Wednesday, August 26, 2015

Worth The Read: Interpreting Unclear Medicare Regulations and FCA Liability - U.S. ex rel Parker v. Space Coast Medical Associates, L.L.P.

Dear Readers:

I commend to you the analysis of the Middle District of Florida opinion, U.S. ex rel Space Coast Medical Associates, LLP, 2015 WL 1456122 (M.D. Fla. Feb. 6, 2015), by Arnold and Porter attorneys Mark D. Colley, Alan E. Reider, and Murad Hussain. Space Coast is another example wherein a court refused to find that a defendant "knowingly" submitted false claims when the Medicare regulations at issue were unclear and the defendant's interpretation of the regulations was not unreasonable.

In this qui tam case, the relators alleged that physicians in an oncology practice failed to provide the proper level of supervision required by "Medicare guidelines." In its order granting the motion to dismiss filed by Messrs.
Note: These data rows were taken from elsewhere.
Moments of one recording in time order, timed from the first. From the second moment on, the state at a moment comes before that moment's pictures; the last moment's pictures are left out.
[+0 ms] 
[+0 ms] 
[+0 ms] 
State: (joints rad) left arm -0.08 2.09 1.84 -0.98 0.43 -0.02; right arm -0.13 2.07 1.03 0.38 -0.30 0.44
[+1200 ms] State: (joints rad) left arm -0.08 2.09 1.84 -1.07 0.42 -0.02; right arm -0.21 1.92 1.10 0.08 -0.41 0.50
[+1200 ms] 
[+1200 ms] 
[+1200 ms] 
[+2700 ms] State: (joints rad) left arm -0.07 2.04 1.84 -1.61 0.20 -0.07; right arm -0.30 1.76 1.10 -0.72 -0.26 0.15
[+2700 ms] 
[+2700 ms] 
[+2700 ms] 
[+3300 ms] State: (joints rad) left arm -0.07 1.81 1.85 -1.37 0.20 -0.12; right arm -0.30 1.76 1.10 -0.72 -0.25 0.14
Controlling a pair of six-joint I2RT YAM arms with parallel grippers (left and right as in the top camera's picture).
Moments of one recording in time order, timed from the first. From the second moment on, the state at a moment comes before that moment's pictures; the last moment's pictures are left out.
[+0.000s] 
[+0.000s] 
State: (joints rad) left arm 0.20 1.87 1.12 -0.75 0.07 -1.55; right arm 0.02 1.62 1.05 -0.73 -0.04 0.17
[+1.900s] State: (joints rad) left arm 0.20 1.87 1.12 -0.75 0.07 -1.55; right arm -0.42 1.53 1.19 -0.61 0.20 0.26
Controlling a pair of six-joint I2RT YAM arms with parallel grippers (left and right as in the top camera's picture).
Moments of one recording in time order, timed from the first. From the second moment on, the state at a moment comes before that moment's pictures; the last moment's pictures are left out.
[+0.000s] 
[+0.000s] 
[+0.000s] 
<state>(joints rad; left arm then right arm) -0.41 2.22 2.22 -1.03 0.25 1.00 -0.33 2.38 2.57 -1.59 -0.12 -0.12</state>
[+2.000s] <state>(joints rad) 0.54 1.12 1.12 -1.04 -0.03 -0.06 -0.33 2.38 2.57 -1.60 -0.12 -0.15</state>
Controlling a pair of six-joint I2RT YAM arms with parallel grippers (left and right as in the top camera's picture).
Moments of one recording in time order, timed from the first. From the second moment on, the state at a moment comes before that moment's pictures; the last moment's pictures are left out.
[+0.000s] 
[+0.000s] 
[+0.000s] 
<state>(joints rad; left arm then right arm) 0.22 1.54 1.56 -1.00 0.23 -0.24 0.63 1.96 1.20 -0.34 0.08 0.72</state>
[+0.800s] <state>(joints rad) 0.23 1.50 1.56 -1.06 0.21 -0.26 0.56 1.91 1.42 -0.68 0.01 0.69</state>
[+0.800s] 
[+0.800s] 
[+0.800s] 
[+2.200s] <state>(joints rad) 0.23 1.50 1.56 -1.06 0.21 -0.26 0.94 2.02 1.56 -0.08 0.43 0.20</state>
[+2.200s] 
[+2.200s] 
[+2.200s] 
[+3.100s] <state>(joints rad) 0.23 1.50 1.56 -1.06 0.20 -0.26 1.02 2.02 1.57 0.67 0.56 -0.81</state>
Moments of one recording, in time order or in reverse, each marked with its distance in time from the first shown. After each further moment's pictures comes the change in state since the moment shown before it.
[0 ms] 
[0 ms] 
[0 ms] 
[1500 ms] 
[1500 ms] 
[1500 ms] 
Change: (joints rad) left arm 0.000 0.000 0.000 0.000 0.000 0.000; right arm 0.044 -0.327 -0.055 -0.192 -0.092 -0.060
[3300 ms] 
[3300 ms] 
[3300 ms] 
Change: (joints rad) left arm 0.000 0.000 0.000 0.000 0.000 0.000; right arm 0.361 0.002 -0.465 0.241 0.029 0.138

Colley, Reider, and Hussain, the Court conducted a thorough analysis of these so called "guidelines" only to find after analyzing the regulations, the Medicare Benefit Policy Manual, and Local Coverage Determinations that they did not actually require "that radiation oncologists be the physicians who supervised the radiation therapists at issue" and that the regulatory authorities relied on by relators were not preconditions for payment of Medicare claims. Following cases such as U.S. ex rel Hixson v. Health Mgmt. System, Inc., 613 F.3d 1186, 1190 (8th Cir. 2010), the Court then went a step further and found that the Defendants did not knowingly submit a false claim because relators had not shown that "Defendants' interpretations of the regulations were unreasonable."